Unnamed: 0,Algorithm,Jaccard,F1-score,LogLoss
0,Decision Tree,0.676062,0.806726,
1,SVM,0.675656,0.806371,
2,Logistic Regression,0.67612,0.806741,0.612382


## Discussion
From the above sections, two models which are decision tree, logistic regression, and support vector machine (SVM) were built and assessed. The three models resulted in very similar evaluation scores. For Jaccard index, Decision Tree model yielded the index of 0.676062, Logistic Regression model yielded 0.676120, and SVM 0.675656. For F-1 score, Decison Tree showed the score of 0.806726, Logistic Regression showed 0.806741, and SVM 0.806371. All of them yielded the Jaccard index and F-1 scores closed to 1, indicating the accuracy of the three models are considerably high. Moreover, since their scores are very similar, it is considered that there is no point of comparing the tiny difference between them.

Rather, the characteristics and properties of the three models should be considered. 

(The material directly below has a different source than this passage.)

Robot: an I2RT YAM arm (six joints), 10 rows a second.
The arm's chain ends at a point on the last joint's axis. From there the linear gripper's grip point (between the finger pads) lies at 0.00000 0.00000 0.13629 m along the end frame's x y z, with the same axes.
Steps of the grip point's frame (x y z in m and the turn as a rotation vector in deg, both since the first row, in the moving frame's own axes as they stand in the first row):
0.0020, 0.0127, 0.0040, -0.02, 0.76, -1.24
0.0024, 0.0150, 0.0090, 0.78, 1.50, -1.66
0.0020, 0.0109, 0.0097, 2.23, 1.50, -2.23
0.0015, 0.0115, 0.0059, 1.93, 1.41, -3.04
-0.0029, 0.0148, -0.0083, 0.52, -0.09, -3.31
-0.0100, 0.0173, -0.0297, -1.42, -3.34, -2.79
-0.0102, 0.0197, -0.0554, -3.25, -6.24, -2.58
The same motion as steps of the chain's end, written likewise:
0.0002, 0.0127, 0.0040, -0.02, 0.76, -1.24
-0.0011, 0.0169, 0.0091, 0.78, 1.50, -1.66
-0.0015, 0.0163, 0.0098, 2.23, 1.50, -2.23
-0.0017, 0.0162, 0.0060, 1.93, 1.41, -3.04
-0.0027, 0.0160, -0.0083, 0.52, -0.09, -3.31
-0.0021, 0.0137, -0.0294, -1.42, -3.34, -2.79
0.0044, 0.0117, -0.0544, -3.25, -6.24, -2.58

First of all, logistic regression model may not be the best fit for our car accident severity predictor as the model is used when the target data is binary. It was possible to implement this method because the car accident severity levels given in the data consist of the values 1 and 2 only. However, in the reality, the severity level can vary from 0 to 3, having 0 as unknown and 3 as fatal. This problem occurred from not having sufficient data, not the modelling itself, but still, the logistic regression model will fail to predict other levels of severity aside from levels 1 and 2.
?
For the similar reason, SVM is also considered not to be the best model. An SVM classifies binary data by finding the best hyperplane that separates the two layers of data. As mentioned above, in reality, the severity levels vary from 0 to 3. It is not appropriate to use this model in real life applications.


## Conclusion
In conclusion, among these three models, decision tree is considered as the best model. It is because decision tree models are non-parametric, and makes no assumption on the distribution of data and structure of the model. It can classify target variables into discrete sets of values. With this decision tree model, the severity of possible car accidents in given weather, road, and light conditions could be predicted, giving a better rout recommendation for the map users and ultimate reduce the occurance of car accidents, bringing our company a peerless positioning in the market.

On the other hand, it is unfortunate that the decision tree diagram could not be visualized due to the limitation of time and the program (taking unreasonably long time to execute certain codes). For some future recommendations, the tree diagram can be visualized for a better understanding and application of the model. Moreover, K Nearest Neighbors (KNN) model could not be built for the same limitation, therefore KNN model can be built and studied further for a better model evaluation and selection.